* **Task requirements**
In the records below, reproduce exactly the lines from the one containing "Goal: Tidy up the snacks" through the one containing "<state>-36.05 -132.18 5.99", both included, and omit the pictures.

* **The data**

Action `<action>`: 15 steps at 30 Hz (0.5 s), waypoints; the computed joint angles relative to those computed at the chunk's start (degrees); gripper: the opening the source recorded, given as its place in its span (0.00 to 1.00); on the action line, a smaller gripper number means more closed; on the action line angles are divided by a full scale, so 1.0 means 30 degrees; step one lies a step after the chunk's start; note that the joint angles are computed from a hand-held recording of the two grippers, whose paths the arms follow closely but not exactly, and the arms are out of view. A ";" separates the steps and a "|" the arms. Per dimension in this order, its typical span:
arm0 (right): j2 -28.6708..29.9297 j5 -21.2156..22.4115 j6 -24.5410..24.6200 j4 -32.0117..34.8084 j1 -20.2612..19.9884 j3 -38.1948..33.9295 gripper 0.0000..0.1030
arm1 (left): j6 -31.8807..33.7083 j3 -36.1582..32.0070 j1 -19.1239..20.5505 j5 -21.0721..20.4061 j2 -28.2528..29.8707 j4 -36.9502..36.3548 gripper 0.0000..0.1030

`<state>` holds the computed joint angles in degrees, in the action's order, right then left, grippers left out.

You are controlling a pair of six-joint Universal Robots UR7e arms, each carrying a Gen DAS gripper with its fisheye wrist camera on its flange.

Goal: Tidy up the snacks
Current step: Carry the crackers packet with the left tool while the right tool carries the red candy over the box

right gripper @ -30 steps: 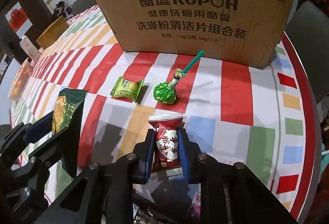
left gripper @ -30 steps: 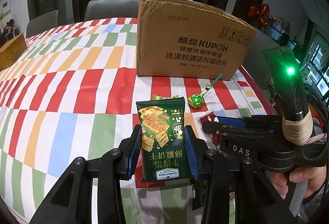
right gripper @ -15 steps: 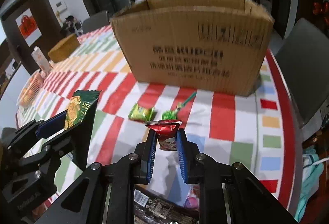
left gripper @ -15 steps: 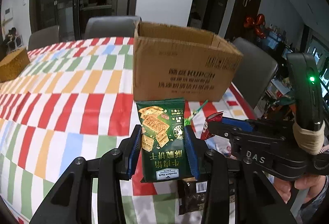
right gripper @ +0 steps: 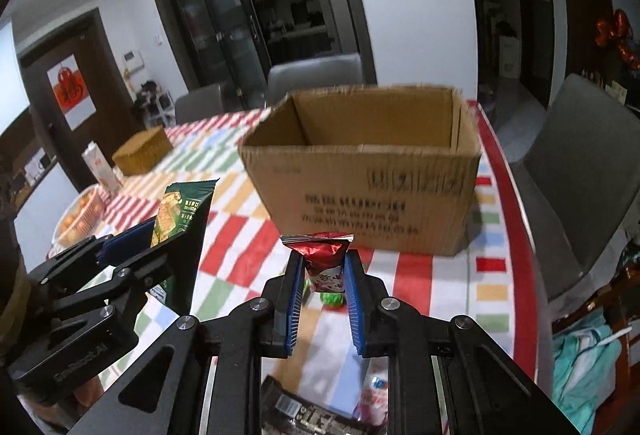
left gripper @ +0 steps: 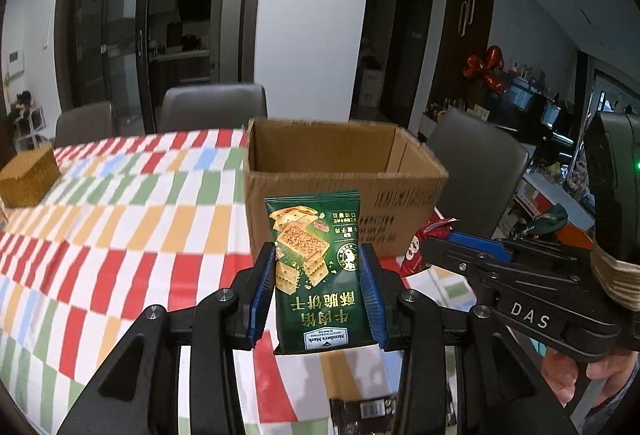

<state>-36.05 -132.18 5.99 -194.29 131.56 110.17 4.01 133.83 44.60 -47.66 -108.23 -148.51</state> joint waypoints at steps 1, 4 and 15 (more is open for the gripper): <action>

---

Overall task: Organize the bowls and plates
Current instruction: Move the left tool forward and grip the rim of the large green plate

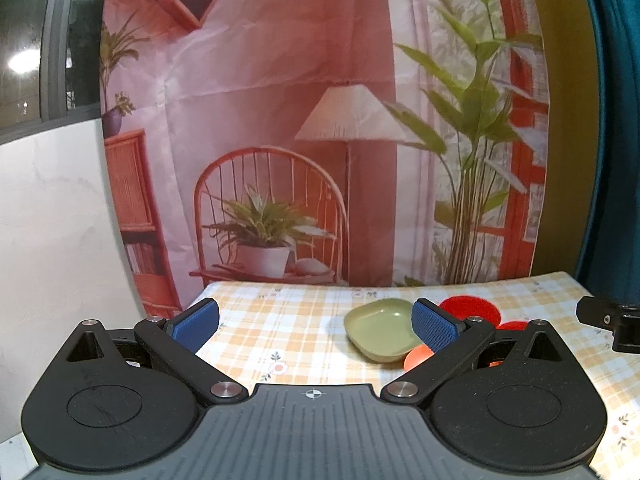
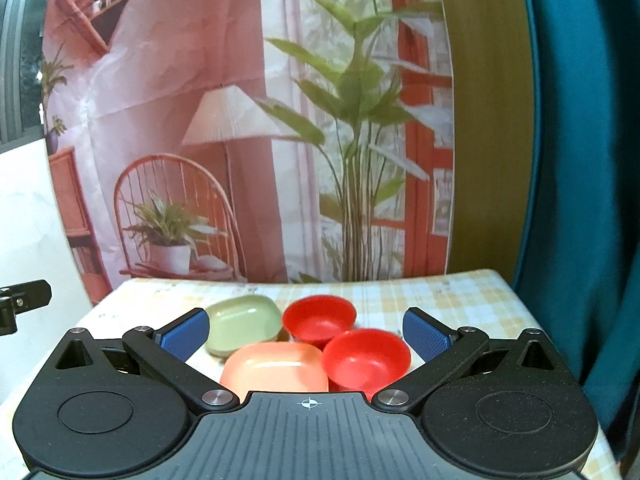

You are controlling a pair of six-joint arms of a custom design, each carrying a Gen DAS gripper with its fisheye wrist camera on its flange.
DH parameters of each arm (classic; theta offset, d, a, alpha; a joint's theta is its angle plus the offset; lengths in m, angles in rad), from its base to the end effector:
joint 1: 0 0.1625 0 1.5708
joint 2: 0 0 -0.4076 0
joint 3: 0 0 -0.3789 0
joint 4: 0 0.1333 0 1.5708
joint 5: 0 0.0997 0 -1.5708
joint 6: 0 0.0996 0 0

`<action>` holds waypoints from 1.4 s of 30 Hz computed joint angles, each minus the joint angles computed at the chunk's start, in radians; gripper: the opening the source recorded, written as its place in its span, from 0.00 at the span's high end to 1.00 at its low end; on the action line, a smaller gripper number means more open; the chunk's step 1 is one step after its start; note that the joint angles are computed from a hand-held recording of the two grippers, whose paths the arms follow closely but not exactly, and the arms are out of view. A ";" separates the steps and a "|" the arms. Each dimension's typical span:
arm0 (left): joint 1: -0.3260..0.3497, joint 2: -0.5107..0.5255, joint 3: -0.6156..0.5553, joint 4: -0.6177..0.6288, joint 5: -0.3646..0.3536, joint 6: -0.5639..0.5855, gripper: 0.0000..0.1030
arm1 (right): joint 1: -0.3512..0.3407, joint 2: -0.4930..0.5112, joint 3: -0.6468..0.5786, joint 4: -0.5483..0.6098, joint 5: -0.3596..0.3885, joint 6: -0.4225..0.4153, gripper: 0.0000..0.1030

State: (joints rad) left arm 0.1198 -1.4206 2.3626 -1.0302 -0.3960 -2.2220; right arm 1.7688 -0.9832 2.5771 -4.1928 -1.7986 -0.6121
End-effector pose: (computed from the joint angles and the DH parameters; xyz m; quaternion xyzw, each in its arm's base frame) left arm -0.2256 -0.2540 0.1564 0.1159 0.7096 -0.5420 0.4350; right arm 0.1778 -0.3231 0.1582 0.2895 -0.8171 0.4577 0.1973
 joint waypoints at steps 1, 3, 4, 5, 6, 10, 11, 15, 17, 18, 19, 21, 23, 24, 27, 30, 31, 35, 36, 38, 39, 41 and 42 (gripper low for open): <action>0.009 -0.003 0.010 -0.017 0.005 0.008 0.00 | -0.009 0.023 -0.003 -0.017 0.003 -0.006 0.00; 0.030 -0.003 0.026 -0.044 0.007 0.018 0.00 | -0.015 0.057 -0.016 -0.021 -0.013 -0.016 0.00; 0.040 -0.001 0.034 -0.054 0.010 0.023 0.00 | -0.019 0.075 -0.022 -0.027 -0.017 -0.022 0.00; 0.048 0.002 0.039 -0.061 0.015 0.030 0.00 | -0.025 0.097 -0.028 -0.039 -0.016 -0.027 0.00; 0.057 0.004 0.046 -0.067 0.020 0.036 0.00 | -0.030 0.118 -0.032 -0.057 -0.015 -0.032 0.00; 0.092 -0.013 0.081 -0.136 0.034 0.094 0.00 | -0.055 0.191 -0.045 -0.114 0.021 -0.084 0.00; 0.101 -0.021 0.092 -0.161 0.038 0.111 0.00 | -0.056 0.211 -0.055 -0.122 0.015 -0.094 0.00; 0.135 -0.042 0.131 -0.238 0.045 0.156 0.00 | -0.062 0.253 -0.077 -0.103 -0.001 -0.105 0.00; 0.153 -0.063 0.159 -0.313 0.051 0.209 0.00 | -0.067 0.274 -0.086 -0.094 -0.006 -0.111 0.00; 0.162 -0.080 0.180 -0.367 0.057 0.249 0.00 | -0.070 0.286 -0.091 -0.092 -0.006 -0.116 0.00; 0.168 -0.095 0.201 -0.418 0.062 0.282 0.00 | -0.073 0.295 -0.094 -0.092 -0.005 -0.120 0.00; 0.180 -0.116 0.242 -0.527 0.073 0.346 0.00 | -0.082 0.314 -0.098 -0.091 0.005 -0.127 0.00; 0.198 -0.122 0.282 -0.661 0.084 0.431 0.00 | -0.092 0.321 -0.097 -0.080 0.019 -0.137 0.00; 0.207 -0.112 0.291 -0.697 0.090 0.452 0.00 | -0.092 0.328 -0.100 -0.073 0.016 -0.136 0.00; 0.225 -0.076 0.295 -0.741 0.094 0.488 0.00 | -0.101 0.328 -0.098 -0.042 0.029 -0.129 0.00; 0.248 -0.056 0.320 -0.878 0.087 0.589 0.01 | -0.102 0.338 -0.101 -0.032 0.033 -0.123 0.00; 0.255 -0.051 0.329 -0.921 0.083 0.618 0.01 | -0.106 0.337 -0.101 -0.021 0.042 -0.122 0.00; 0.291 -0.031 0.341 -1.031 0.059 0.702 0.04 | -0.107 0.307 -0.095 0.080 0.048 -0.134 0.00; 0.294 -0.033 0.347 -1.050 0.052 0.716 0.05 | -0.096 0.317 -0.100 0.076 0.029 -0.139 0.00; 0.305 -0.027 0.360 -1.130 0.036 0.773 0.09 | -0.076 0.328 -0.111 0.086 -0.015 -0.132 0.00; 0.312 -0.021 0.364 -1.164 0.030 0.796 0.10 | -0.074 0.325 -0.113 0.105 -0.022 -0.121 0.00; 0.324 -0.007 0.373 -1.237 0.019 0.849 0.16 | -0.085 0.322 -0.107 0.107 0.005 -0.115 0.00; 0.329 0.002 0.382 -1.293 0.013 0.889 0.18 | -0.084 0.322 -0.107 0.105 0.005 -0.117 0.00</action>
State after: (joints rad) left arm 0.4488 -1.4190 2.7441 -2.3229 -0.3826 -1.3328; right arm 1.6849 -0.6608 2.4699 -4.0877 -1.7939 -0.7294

* **Task response**
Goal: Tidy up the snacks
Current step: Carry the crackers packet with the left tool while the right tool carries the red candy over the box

right gripper @ -30 steps: 
left gripper @ -30 steps: 
right gripper @ -15 steps: 
left gripper @ -15 steps: 
right gripper @ +0 steps: 
left gripper @ +0 steps: 

<state>-36.05 -132.18 5.99 -194.29 131.56 110.17 4.01 133.83 44.60 -47.66 -108.23 -148.51</state> joint waypoints at steps 1, 4 and 15 (more is open for the gripper): <action>

Now the exercise is complete.